Prompt:
Every line of the material below needs to be written out exactly, please.
::: Supplied data :::
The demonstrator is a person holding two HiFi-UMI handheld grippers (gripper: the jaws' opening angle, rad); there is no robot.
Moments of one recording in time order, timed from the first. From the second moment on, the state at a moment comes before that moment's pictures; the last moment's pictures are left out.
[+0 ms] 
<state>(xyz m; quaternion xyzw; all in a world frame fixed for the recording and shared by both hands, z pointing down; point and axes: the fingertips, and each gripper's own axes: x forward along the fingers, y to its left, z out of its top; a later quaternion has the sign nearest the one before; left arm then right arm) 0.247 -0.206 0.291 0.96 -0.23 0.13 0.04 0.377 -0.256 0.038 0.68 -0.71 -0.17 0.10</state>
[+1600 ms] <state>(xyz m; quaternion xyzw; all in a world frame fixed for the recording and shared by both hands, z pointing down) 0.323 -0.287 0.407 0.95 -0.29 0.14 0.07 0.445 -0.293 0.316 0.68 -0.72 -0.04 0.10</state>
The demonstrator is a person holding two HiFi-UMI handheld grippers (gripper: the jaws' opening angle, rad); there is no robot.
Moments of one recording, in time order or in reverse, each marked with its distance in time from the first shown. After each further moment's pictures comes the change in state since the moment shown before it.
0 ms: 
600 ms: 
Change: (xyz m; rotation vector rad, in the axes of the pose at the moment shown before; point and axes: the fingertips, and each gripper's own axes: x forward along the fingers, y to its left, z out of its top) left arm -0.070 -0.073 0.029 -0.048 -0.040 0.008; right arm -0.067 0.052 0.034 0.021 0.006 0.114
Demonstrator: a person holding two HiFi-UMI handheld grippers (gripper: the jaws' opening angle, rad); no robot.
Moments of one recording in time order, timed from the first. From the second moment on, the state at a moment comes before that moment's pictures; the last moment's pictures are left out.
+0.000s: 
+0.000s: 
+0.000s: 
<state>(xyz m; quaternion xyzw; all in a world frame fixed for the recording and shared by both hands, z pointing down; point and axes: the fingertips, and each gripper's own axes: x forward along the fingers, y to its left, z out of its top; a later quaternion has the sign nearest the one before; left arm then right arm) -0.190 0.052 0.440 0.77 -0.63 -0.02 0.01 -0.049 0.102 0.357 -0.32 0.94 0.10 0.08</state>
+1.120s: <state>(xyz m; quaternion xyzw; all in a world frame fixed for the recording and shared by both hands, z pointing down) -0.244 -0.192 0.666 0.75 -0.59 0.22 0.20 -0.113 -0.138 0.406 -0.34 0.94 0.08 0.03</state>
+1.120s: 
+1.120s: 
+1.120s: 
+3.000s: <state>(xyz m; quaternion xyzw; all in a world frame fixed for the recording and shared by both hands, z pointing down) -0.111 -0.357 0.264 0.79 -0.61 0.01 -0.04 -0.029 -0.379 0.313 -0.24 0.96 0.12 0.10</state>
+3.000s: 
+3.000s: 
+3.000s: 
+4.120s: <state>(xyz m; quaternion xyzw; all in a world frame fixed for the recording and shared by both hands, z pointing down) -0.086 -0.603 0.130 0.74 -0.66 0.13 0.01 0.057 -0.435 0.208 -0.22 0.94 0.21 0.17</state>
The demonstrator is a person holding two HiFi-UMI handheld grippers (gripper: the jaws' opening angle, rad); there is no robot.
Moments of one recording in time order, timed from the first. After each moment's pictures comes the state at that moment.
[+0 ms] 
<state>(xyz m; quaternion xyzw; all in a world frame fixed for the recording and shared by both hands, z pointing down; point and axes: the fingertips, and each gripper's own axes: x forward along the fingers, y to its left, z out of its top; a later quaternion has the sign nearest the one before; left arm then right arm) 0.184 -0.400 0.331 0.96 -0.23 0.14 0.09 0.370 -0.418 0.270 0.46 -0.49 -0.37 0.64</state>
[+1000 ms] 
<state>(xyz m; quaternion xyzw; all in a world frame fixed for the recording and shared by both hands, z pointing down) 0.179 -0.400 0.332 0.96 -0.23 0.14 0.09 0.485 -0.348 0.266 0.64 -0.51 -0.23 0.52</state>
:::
Task result:
The demonstrator is a person holding two HiFi-UMI handheld grippers (gripper: the jaws' opening angle, rad); there is no robot.
Moments of one recording in time order, timed from the first. From the second moment on, the state at a moment comes before that moment's pictures; the last moment's pictures are left out.
[+0 ms] 
<state>(xyz m; quaternion xyzw; all in a world frame fixed for the recording and shared by both hands, z pointing down; point and axes: the fingertips, and each gripper's own axes: x forward along the fingers, y to its left, z out of its top; a later quaternion has the sign nearest the one before; left arm then right arm) 0.247 -0.206 0.291 0.96 -0.23 0.13 0.04 0.377 -0.256 0.038 0.68 -0.71 -0.17 0.10</state>
[+1600 ms] <state>(xyz m; quaternion xyzw; all in a world frame fixed for the recording and shared by both hands, z pointing down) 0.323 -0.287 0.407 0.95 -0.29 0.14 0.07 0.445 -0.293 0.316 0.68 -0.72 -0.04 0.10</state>
The demonstrator is a person holding two HiFi-UMI handheld grippers (gripper: the jaws' opening angle, rad); there is no robot.
Moments of one recording, in time order or in reverse, each marked with its distance in time from the first shown. After each further moment's pictures comes the change in state since the moment shown before it.
0 ms: 
600 ms: 
Change: (xyz m; rotation vector rad, in the axes of the pose at the moment shown before; point and axes: the fingertips, and each gripper's own axes: x forward along the fingers, y to its left, z out of its top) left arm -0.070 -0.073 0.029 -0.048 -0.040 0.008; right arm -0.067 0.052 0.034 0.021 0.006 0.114
Demonstrator: a person holding two HiFi-UMI handheld grippers (gripper: the jaws' opening angle, rad); no robot.
Moments of one recording in time order, timed from the first. From the second moment on, the state at a moment comes before that moment's pictures; the last moment's pictures are left out.
+0.000s: 
+0.000s: 
+0.000s: 
<state>(xyz m; quaternion xyzw; all in a world frame fixed for the recording and shared by both hands, z pointing down; point and axes: the fingertips, and each gripper's own axes: x forward along the fingers, y to its left, z out of its top; a later quaternion has the sign nearest the one before; left arm then right arm) -0.190 0.052 0.440 0.77 -0.63 -0.02 0.01 -0.049 0.102 0.357 -0.32 0.94 0.10 0.08</state>
+1.120s: <state>(xyz m; quaternion xyzw; all in a world frame fixed for the recording and shared by both hands, z pointing down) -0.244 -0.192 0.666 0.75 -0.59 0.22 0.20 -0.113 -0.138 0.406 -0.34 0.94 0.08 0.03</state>
+1.120s: 
+1.120s: 
+1.120s: 
+3.000s: <state>(xyz m; quaternion xyzw; all in a world frame fixed for the recording and shared by both hands, z pointing down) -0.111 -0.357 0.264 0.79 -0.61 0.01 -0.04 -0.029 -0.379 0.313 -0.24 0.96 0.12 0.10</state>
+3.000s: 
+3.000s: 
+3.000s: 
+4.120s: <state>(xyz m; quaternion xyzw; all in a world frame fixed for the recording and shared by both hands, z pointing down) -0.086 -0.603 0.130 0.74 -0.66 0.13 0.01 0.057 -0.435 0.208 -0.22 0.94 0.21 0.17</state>
The demonstrator is a person holding two HiFi-UMI handheld grippers (gripper: the jaws' opening angle, rad); there is no robot.
Moments of one recording in time order, timed from the first. After each moment's pictures comes the state at that moment.
[+0 ms] 
<state>(xyz m; quaternion xyzw; all in a world frame fixed for the recording and shared by both hands, z pointing down; point and axes: the fingertips, and each gripper's own axes: x forward along the fingers, y to its left, z out of its top; a later quaternion has the sign nearest the one before; left arm then right arm) 0.184 -0.400 0.331 0.96 -0.23 0.14 0.09 0.370 -0.418 0.270 0.46 -0.49 -0.37 0.64</state>
[+1000 ms] 
<state>(xyz m; quaternion xyzw; all in a world frame fixed for the recording and shared by both hands, z pointing down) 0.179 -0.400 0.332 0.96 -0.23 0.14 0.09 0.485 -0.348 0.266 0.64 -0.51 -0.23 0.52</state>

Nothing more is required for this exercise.